The EU and its member states have also supported other countries where migrants originate, hoping to shut off the flow at the source. But supporting, for example, border forces like Sudan’s, which have integrated former militias implicated in atrocities such as slaughtering civilians, to stop people from fleeing the brutal dictatorship in Eritrea is wrong on both fronts.

Yet there are steps that the EU should prioritize.

Economic development assistance to countries that are the source of large-scale economic migration to Europe may help, at least in the long term.

Educating would-be migrants about the dangers of traveling through Libya or taking to the sea with smugglers may also help to curtail the flow.

Increasing safe and legal channels into Europe—through more generous refugee resettlement from countries other than Libya, family reunification, and humanitarian, work and study visas—would provide some people with options safer than risking their lives crossing Libya and the Mediterranean. And it would enhance Europe’s response to the global refugee crisis, currently handled mainly by poorer countries.

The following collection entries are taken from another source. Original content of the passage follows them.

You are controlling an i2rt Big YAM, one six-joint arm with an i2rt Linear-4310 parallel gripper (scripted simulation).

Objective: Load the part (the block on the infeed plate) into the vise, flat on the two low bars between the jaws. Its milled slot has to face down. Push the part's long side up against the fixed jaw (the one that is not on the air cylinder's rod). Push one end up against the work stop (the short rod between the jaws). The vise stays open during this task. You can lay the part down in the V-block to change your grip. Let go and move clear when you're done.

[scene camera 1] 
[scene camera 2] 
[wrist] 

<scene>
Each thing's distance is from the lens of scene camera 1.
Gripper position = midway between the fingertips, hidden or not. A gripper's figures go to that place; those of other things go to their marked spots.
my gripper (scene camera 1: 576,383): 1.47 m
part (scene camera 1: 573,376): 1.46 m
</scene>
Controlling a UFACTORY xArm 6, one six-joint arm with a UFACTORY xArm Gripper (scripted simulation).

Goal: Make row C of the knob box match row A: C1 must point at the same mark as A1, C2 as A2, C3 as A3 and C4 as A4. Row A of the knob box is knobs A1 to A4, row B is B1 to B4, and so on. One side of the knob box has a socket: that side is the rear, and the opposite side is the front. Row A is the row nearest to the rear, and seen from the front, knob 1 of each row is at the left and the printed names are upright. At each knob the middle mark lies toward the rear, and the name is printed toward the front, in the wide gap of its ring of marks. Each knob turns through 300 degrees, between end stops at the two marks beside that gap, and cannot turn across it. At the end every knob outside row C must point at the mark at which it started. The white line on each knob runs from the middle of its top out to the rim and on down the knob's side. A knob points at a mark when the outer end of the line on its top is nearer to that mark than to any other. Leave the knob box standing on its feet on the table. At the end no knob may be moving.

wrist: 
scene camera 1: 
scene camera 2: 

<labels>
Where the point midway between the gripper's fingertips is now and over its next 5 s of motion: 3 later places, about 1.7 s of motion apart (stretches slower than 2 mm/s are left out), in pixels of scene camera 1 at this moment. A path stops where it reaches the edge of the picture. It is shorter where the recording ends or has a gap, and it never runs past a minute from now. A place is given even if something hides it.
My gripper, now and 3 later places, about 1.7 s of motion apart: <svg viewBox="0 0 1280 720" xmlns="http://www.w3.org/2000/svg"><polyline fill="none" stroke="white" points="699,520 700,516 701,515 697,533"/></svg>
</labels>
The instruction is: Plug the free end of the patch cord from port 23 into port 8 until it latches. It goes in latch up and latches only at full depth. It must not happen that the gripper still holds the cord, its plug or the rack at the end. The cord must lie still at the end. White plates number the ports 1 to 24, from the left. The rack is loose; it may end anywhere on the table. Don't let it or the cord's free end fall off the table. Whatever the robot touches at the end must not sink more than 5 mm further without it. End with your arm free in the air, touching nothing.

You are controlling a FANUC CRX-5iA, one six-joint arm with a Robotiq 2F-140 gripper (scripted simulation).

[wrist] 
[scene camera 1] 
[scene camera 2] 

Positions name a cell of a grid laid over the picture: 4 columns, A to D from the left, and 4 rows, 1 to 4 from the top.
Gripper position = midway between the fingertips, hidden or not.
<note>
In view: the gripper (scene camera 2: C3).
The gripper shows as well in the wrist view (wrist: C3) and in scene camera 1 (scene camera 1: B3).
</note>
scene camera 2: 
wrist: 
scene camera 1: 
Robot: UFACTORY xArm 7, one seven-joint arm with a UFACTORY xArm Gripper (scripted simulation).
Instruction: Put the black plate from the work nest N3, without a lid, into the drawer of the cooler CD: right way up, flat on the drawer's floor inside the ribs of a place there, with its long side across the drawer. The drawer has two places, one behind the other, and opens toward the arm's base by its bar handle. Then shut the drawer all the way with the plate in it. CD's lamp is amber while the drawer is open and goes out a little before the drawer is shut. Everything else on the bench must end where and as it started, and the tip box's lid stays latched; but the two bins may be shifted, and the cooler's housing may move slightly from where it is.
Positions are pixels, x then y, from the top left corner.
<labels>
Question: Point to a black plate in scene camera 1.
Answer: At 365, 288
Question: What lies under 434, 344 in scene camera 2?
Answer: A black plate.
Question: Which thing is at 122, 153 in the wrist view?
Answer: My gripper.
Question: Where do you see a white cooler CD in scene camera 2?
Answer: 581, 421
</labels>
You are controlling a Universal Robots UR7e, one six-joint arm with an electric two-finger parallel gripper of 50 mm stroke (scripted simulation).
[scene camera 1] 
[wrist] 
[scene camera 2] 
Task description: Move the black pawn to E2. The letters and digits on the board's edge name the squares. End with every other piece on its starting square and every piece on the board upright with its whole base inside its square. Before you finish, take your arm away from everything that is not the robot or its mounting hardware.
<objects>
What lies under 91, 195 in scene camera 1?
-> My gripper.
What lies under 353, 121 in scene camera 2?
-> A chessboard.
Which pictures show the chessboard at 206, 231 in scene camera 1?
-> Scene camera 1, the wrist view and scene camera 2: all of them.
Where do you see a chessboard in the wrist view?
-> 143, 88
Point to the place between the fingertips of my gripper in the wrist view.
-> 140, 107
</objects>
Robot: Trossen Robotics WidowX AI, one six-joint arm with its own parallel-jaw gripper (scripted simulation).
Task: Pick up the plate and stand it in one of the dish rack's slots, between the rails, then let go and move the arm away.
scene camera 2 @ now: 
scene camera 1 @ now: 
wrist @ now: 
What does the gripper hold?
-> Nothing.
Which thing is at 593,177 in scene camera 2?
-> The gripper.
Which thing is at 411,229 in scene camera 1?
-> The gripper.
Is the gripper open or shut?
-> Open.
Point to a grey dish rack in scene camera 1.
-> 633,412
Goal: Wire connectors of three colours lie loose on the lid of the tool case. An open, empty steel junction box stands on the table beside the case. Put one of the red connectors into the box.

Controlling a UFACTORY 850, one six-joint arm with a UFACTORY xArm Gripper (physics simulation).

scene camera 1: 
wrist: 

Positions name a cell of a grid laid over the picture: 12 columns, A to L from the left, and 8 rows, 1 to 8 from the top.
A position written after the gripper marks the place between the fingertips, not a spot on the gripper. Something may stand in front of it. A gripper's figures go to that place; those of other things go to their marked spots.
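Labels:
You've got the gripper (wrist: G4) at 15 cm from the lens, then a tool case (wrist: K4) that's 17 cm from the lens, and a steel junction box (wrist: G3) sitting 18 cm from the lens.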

Still, given the desperation of people fleeing toward Europe, many inevitably will continue to undertake the dangerous journey. Those who make it have a right to a hearing on their claim to stay in EU states, whether by virtue of a need for asylum, family reunification, or humanitarian relief.  

Because of the EU’s Dublin Regulations, which require these claims to be examined where an asylum seeker first arrives, the burden has fallen mainly on Italy and Greece, both overwhelmed by large numbers of migrants and severe economic problems. A binding EU decision to relocate 160,000 asylum seekers to other member states has been carried out by only a few countries, with the result that, as it ended in September, only 9,078 had been relocated from Italy, fewer than the average number of new arrivals there in a single month. 

Revising these outdated rules, while sharing responsibility more evenly among EU governments, would ensure prompter hearings and thus the quicker return to their home countries of migrants who, after fair consideration of their claims, are found ineligible to stay. Those would be key steps for discouraging migrants from attempting the journey without a plausible legal claim to stay in the EU. One starting point would be for other EU countries operating in the Mediterranean to accept Italy’s request to take some rescued migrants to their own ports for processing, not only to Italy.

The EU’s current out-of-sight-out-of-mind policy—trying to barricade even legitimate asylum seekers inside Italy or Greece—is guaranteed to aggravate the human hardship. The undeniable strain on these two countries, and the political and social tension that it fuels, could be minimized if responsibility were shared across more countries.

None of these steps would be a panacea. Complex problems do not admit simple solutions. Yet a response guided by human rights principles—as well as greater cooperation and compassion—would ensure that the EU stays true to its founding principles as it grapples with the latest challenge to its borders.